Data in this exercise |
---------------
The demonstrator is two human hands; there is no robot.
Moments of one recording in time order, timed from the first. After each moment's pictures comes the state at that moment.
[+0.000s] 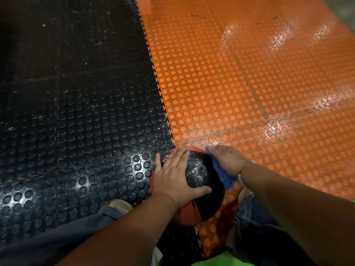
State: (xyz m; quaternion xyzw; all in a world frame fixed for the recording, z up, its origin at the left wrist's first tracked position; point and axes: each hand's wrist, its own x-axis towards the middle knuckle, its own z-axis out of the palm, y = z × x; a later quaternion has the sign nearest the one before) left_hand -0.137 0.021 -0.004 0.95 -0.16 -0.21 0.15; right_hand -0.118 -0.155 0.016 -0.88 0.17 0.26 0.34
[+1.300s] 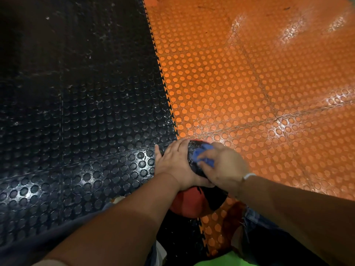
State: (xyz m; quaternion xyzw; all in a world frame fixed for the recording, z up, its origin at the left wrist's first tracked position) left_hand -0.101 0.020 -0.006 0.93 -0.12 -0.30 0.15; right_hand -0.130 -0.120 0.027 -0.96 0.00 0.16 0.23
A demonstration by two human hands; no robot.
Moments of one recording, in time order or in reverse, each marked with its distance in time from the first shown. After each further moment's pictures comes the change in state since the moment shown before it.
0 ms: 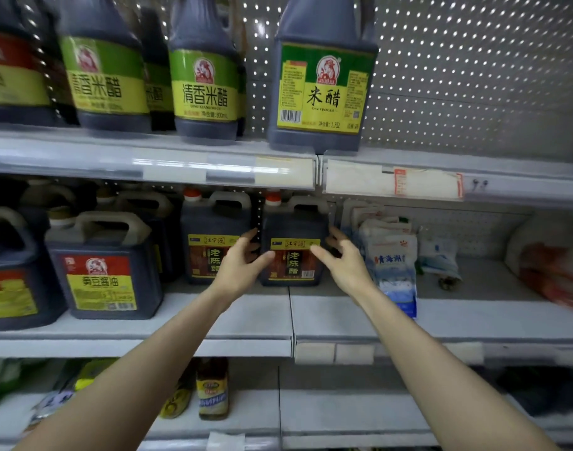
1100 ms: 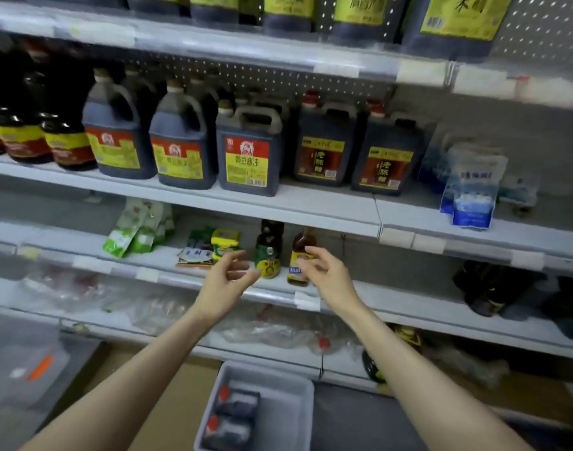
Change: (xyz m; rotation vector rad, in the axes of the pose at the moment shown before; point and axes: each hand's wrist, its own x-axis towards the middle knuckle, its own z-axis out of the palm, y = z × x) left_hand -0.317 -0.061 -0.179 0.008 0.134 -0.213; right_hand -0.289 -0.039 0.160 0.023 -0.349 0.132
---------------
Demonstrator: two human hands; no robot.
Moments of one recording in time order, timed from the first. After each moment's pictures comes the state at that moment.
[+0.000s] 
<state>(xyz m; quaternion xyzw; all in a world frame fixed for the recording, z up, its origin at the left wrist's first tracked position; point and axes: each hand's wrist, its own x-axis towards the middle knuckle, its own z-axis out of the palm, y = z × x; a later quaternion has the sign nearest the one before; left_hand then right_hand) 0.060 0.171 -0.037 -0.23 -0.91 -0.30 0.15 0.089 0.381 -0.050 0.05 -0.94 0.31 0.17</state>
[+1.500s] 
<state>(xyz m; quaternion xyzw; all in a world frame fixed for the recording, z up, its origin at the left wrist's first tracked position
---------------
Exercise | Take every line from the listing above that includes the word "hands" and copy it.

Task output |
The demonstrator is two human hands; there is no robot.
A demonstration by two human hands; no robot.
Demonstrator: two human hands; no robot.

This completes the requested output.